A similar thing could occur in the context of police shootings.
I have my reservations about whether the problem can be reduced to police training, it seems a charitable and easy fix for a problem that seems to be much bigger. Maybe it plays a part but then it still is a kind of weak kind of change. Like it has the feel of if we just do this, then everything will be better but I'm not sure how many people are really on board with that being the fix. There seems to be a lot of conflicting ideas of what is wanted and by whom.
I think a lot of people out of fear do go to great lengths to tolerate police, even when the police themselves are aggravating the situation. Like I think of Lt. Caron Nazario's interaction with police and how it seemed to me the police were the ones escalating things.
I think there can be intense feelings in some interactions which is charged for both ends, shit most people get anxious about getting pulled over even if they've done nothing wrong because you expect to get scrutinized and the consequences can be high.
Yeah, I heard about that paper and how it got all controversial for its findings.

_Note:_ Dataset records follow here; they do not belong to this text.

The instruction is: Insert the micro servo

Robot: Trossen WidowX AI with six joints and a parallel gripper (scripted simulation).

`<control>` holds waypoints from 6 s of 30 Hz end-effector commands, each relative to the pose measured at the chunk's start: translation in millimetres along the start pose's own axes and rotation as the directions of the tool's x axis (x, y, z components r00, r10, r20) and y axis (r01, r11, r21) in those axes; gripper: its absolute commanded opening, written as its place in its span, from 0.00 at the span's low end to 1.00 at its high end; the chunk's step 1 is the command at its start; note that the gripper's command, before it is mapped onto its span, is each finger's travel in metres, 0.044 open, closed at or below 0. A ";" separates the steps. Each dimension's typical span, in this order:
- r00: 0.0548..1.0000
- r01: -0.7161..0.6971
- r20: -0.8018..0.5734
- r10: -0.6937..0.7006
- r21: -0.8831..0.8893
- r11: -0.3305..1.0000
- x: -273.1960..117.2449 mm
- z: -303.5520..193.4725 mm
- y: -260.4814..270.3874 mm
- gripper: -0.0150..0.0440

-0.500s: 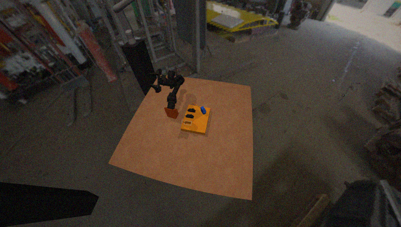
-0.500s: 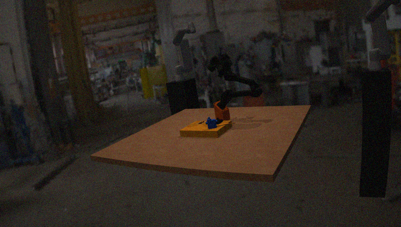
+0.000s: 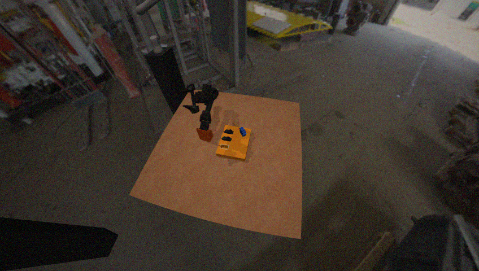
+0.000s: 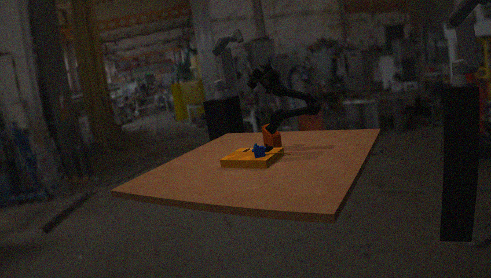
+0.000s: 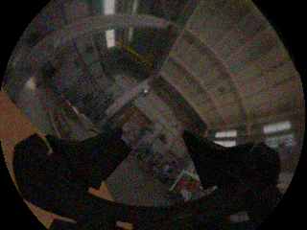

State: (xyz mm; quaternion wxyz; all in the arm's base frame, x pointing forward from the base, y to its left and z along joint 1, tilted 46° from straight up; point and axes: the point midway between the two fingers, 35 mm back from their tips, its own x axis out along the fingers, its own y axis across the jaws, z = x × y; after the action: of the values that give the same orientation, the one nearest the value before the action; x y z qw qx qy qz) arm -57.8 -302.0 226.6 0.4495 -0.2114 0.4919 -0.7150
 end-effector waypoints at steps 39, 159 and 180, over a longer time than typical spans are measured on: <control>0.346 -0.934 0.193 0.918 -0.020 0.356 -143.3 128.1 199.5 1.00; -0.565 -0.784 -0.573 0.594 0.597 -0.170 -435.3 52.9 217.1 0.25; -0.563 -0.785 -0.573 0.596 0.596 -0.169 -389.9 48.8 256.6 0.25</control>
State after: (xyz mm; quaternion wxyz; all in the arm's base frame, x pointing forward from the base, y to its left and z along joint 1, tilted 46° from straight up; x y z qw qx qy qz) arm 287.7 -9.4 86.8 0.4978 0.5571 0.6640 -0.0304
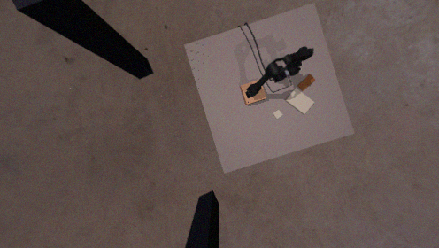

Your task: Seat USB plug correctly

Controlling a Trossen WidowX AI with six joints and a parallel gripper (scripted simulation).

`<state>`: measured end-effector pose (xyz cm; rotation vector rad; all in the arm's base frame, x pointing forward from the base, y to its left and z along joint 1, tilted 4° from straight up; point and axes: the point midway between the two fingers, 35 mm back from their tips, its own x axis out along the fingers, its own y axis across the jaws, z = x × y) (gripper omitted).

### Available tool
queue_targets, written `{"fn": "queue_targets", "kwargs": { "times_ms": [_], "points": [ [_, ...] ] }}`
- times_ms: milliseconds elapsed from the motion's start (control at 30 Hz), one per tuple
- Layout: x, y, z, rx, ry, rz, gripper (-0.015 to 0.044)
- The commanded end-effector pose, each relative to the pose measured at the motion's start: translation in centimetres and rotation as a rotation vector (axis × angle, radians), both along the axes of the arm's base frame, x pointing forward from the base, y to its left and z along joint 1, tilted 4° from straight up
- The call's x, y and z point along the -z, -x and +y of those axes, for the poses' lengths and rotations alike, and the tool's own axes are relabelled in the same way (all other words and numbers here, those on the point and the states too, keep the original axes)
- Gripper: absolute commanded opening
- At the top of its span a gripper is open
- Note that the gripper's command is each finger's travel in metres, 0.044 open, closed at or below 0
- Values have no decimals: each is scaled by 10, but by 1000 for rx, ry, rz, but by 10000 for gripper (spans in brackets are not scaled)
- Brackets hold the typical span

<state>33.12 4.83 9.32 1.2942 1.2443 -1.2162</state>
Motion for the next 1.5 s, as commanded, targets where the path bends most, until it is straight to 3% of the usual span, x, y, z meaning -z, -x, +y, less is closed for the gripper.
{"fn": "queue_targets", "kwargs": {
  "times_ms": [0,133,667,1467],
  "points": [
    [5,0,0,5,3,3,440],
    [6,0,0,5,3,3,440],
    [4,0,0,0,0,2,20],
    [1,0,0,0,0,2,0]
  ]
}}
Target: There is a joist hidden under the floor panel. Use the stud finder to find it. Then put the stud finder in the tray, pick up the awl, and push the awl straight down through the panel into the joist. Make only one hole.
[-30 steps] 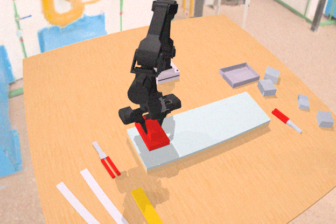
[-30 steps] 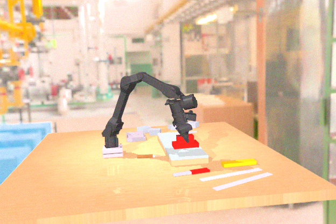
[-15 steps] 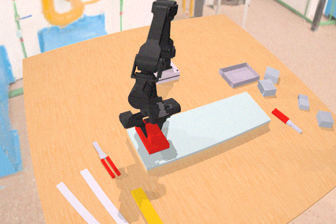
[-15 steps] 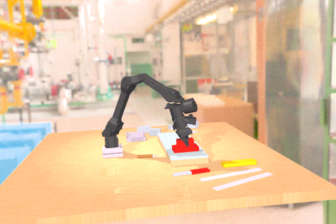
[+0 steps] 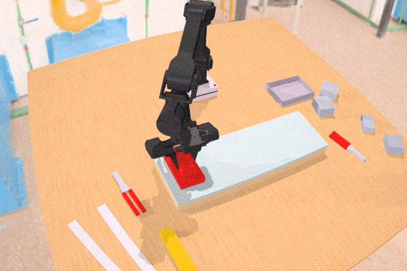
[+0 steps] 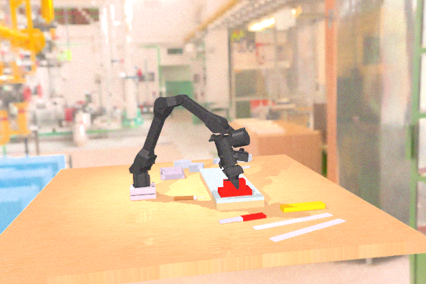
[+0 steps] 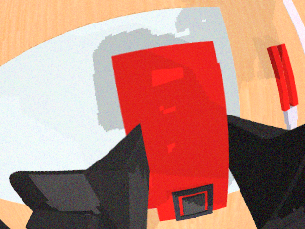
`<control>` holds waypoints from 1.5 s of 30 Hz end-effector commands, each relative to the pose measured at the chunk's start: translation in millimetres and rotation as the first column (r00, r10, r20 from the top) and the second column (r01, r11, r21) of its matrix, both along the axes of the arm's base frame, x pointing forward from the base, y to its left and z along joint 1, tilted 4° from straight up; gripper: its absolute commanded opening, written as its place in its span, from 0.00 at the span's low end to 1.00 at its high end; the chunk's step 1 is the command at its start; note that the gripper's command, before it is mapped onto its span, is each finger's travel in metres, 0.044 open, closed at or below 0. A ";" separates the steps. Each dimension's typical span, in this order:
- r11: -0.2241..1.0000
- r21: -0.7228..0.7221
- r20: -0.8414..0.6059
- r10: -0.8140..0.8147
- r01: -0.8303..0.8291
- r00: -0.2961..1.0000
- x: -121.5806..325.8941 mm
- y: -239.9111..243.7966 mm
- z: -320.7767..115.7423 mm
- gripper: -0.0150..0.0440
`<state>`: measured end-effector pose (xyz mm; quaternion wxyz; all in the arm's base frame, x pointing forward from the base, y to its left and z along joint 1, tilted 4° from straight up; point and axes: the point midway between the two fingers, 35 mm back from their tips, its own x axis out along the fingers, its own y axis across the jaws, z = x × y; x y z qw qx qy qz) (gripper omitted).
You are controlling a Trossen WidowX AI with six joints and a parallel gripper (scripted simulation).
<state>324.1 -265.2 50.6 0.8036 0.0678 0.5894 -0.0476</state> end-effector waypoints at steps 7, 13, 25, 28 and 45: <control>1.000 0.006 0.002 -0.001 0.001 1.000 5.8 33.7 0.6 0.25; 1.000 0.008 0.002 -0.001 0.001 1.000 9.4 55.6 1.8 0.25; 1.000 0.012 0.003 -0.001 0.001 1.000 16.8 99.5 4.3 0.25; 1.000 0.013 0.003 -0.001 0.001 1.000 18.6 110.5 5.0 0.25; 1.000 0.020 0.005 -0.001 0.001 1.000 28.9 172.8 9.3 0.25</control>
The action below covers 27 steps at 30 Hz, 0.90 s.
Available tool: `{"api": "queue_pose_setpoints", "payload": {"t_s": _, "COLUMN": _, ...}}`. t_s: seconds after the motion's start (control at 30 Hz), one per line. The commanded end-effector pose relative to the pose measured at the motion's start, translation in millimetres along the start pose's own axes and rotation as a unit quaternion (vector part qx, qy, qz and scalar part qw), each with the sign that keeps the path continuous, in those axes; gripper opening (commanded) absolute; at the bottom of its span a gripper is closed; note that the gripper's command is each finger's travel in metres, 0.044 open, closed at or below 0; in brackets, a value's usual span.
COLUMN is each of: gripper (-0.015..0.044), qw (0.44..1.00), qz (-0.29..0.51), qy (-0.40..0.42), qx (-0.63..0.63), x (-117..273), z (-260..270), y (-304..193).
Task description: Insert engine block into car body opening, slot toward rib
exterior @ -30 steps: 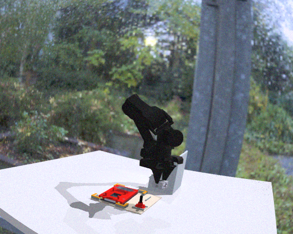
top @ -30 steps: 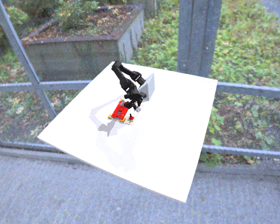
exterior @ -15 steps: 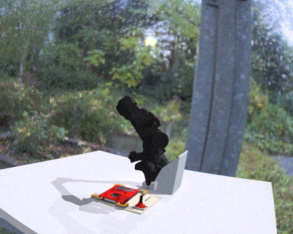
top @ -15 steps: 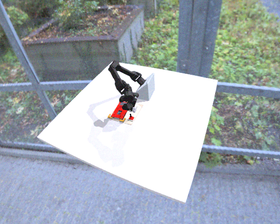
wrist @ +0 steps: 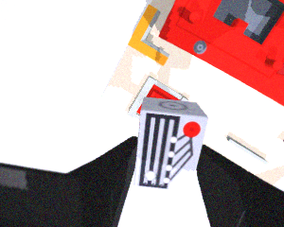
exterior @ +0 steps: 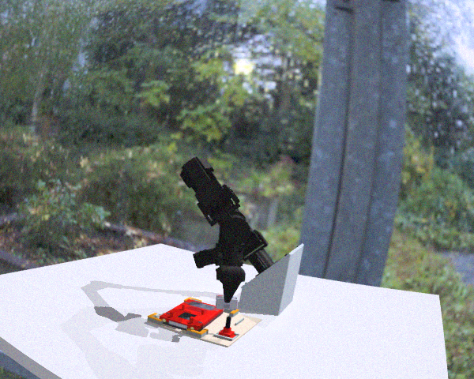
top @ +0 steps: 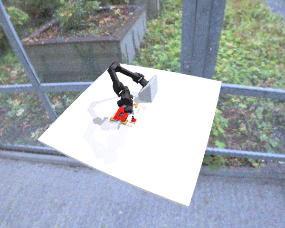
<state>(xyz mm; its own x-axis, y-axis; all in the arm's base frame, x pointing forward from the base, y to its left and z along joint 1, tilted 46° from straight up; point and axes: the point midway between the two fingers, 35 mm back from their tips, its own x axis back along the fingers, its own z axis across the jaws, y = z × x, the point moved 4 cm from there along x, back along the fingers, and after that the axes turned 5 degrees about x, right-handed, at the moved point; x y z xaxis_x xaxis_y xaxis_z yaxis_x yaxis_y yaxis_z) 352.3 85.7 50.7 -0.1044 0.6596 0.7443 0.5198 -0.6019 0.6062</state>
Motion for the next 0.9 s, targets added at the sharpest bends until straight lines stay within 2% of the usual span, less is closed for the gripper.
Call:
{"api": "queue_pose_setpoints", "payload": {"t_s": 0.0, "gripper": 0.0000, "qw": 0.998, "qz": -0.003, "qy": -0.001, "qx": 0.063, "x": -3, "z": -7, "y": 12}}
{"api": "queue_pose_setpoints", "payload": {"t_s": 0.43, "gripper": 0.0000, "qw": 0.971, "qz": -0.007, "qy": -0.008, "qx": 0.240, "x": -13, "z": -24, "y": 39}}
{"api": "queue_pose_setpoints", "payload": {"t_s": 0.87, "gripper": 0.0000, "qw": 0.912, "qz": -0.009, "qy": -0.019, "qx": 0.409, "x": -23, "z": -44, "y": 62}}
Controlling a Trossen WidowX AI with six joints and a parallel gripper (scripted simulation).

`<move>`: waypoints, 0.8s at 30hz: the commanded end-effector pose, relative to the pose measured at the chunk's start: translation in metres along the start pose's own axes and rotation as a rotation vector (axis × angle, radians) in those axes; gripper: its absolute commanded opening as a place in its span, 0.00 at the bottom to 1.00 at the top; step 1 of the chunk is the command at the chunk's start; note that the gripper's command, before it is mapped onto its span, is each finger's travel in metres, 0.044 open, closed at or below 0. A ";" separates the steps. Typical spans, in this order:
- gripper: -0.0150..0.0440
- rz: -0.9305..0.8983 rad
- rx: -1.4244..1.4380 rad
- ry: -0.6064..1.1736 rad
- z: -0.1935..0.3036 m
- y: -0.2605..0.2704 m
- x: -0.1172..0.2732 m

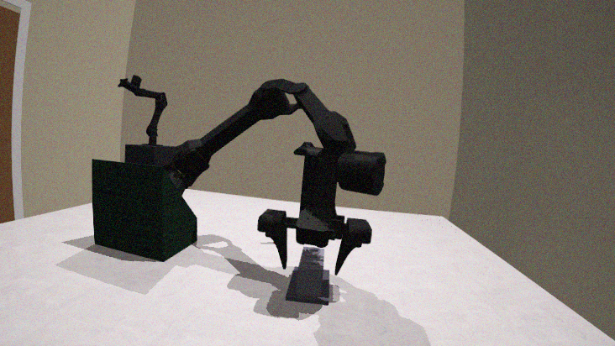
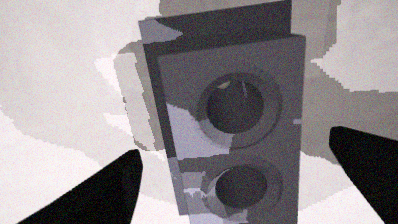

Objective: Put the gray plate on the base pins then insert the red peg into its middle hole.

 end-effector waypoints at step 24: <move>1.00 -0.008 0.181 -0.010 0.096 -0.040 0.124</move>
Point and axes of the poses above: the point midway between the two fingers, 35 mm back from their tips, its own x axis back along the fingers, its own y axis across the jaws, z = x × y, the point moved 7 cm from there along x, back along the fingers, and after that the axes turned 10 degrees about -x, right-handed, at the moved point
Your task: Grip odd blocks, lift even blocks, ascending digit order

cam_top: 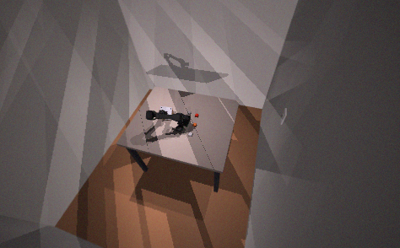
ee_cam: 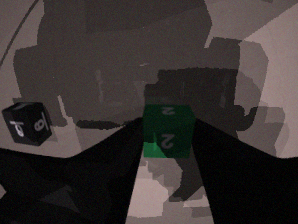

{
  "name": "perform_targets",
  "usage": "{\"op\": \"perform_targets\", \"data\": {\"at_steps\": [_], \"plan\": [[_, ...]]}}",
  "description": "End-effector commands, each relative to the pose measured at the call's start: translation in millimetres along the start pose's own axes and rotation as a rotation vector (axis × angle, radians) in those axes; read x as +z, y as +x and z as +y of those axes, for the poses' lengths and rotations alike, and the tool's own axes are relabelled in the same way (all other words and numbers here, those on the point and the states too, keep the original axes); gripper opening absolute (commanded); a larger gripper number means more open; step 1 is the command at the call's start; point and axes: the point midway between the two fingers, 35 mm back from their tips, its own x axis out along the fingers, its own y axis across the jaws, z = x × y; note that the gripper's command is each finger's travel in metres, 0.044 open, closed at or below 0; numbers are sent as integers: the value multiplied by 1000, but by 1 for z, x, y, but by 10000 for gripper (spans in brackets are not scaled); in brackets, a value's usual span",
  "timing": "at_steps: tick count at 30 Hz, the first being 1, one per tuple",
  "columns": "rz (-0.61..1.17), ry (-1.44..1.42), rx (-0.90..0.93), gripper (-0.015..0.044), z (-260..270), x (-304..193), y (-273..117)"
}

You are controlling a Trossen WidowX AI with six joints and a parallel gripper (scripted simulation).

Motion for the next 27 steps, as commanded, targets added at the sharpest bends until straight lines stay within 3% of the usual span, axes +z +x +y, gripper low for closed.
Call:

Seems there is not anything totally damning about it, other than efforts to argue the sorts of limitations of the study. I think the one that stood out to me was the point about the group of black and white people who are stopped by police may not be identical for an air-tight comparison. Where there isn't an ability to control for bias in the police's discretion in who to stop.
It seems he responded to such criticisms:
"
Several scholars have rightly pointed out that these data all begin with an interaction, and suggested that racist policing manifests itself in more interactions between blacks and the police. The impact of this hypothesis in our shootings data seems minimal. The results on police shootings are statistically the same across all call types—ranging from officer-initiated contact with a suspicious person (where racism in whom to police is likely paramount) to a 911 call of a homicide in progress (where interaction with the potential suspect is more likely independent of race)."
https://www.wsj.com/articles/what-the-data-say-about-police-11592845959Another reason is of course the discretion of police and beyond them is the prejudice of people who call the cops on black people for little more than they're black in a place that they think they don't belong or doing something that doesn't seem 'normal' to their idea of a black person.
Roy Wood Jr. has a good comedic bit about some cashier trying to make him not use a plastic bag for his new iPhone because of the environment, and he explains how the guy just doesn't get why he needs the back and even the recipient to prove to security and the rest of the world he isn't walking out with a stolen iPhone. He needs proof of his purchase because he may get hassled otherwise.
And this is where I would emphasize some of the larger institutional arrangements which help create this sense of a black person doesn't belong here beyond just media representation of the supercriminal and rhetoric of the super-strength black man, is that some people have very little contact or regular engagement with black people.
Part of which is the result of things like economic segregation which reflects the inertia of historically discriminatory practices and even just the status quo reflection of such disparities as things reinforce themselves.